Patients were included in Group 1 (control group) without sexual dysfunctions, or in Group 2 (experimental group) with sexual dysfunctions, based upon the results of the Clinical records in women as well as in men, which is intended to determine presence or absence of sexual dysfunctions and the kind of dysfunction that each individual has. The questionnaire, besides classifying sexual dysfunction, explores sexual life. The 10 types of sexual dysfunctions are: 1. sexual urge disorder (hypoactive sexual desire), 2. aversion to sex disorder, 3. female arousal disorder, 4, male erectile dysfunction, 5. female orgasm disorder, 6. male orgasm disorder, premature ejaculation, pain associated with intercourse disorder (dyspareunia), 9. vaginism (defined and classified following the Diagnostic and Statistical Manual of Mental Disorders-Text Revised (DSM-IV-TR), and 10. dysrythmia (as stated by Alvarez-Gayou, persistent and recurrent inability to obtain satisfaction in one of the partners due to the difference in sexual urge for sexual activity frequency, when conditions are adequate and the problem is not related to physical problems).
Results: Prevalence in women was 52%; in men it was 38.8%. Mean in women with sexual dysfunctions was 2.52 dysfunctions by patient; mean in men with sexual dysfunctions was 1.48 by patient. Dysrythmia was the most frequent dysfunction both, in males and females. Concerning variables related to sexual activity, childhood trauma for women, masturbation for men and information about sexuality for both men and women, were the main ones.

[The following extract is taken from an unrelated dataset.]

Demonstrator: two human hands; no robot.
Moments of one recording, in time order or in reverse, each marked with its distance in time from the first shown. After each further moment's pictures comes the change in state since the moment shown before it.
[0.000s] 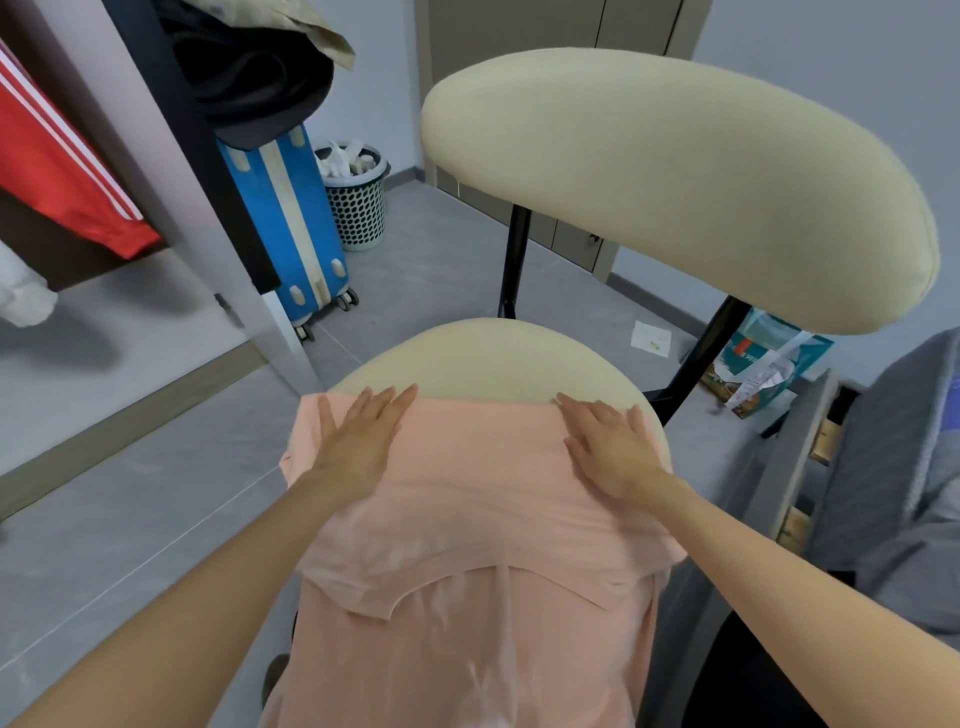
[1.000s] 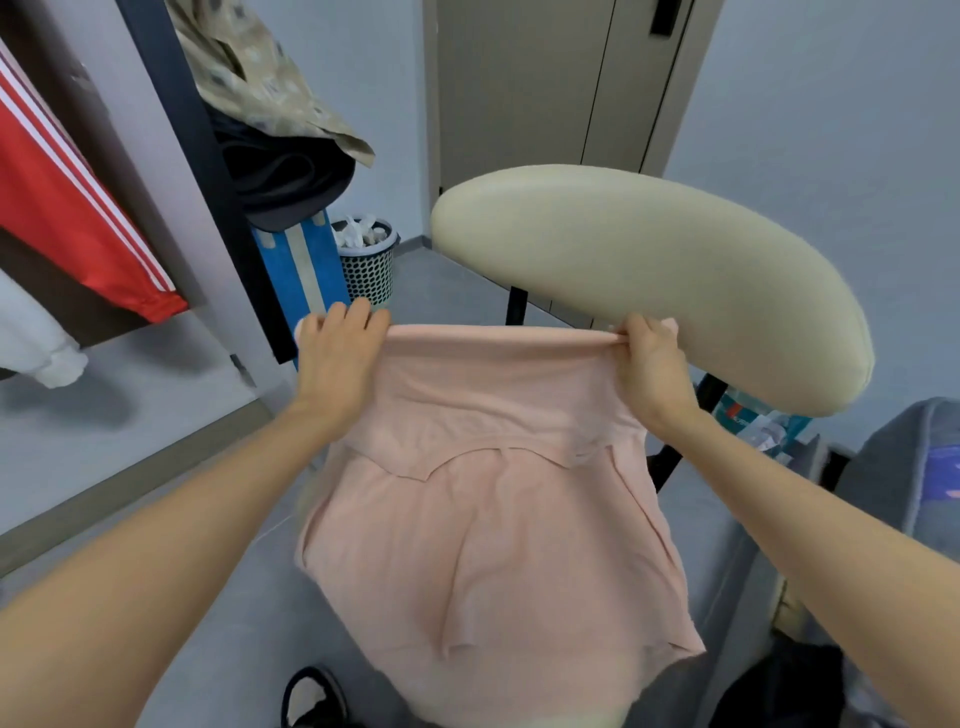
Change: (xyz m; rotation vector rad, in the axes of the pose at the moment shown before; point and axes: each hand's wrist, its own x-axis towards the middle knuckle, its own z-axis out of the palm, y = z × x) left_hand 0.034 0.026 -0.156 0.326 0.665 0.046; right_hand 0.044 -0.017 -0.154 0.131 0.625 0.042
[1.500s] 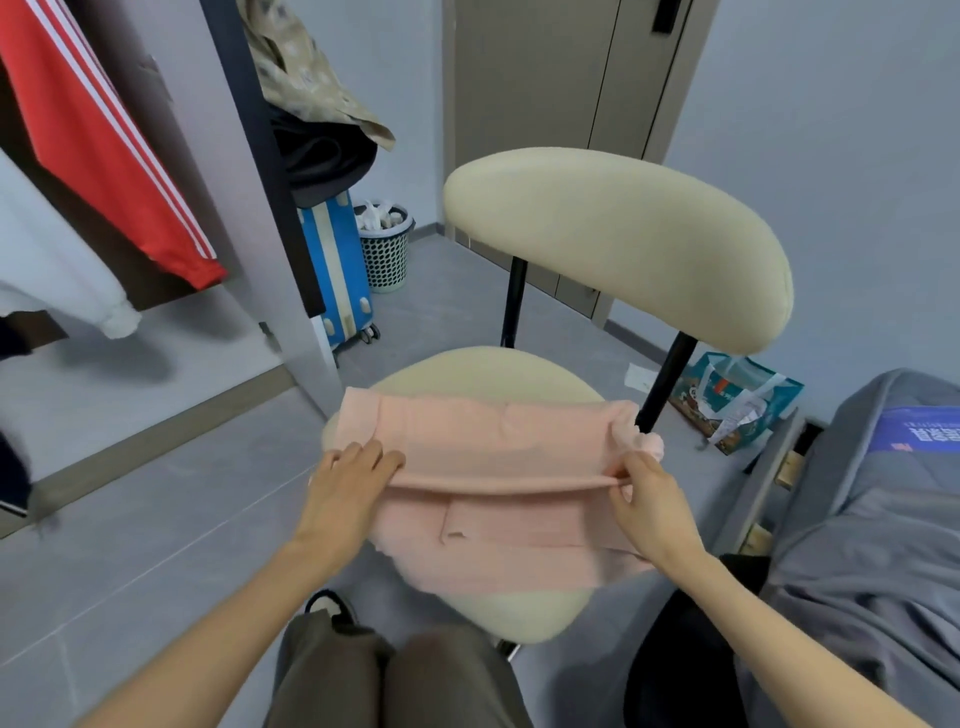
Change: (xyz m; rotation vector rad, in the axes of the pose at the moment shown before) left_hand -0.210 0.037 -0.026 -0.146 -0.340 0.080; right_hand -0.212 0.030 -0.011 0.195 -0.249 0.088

Conclusion: Prevalence of sexual dysfunctions and frequency by patient in individuals attending the INPer is lower in men’s population. Having an effective and sound information about sexuality is essential for sexuality development. Another important topic are traumatic sexual experiences that are more frequent in female population and are also associated with sexual dysfunctions; men are less jeopardized for that kind of experiences. Masturbation practice is related to the absence of sexual dysfunctions in men. On the other hand, that practice is not significant for women. Results of this research led us to change attention strategies; this will have a repercussion in the effective treatments and decreased periods of time to solve the problem.
Regarding the possibility to generalize the results, research could be directed to determine prevalence in populations with no reproduction risk and then compare them with the population of the study; hypothetically, results would not have a significant variability given the control of variables.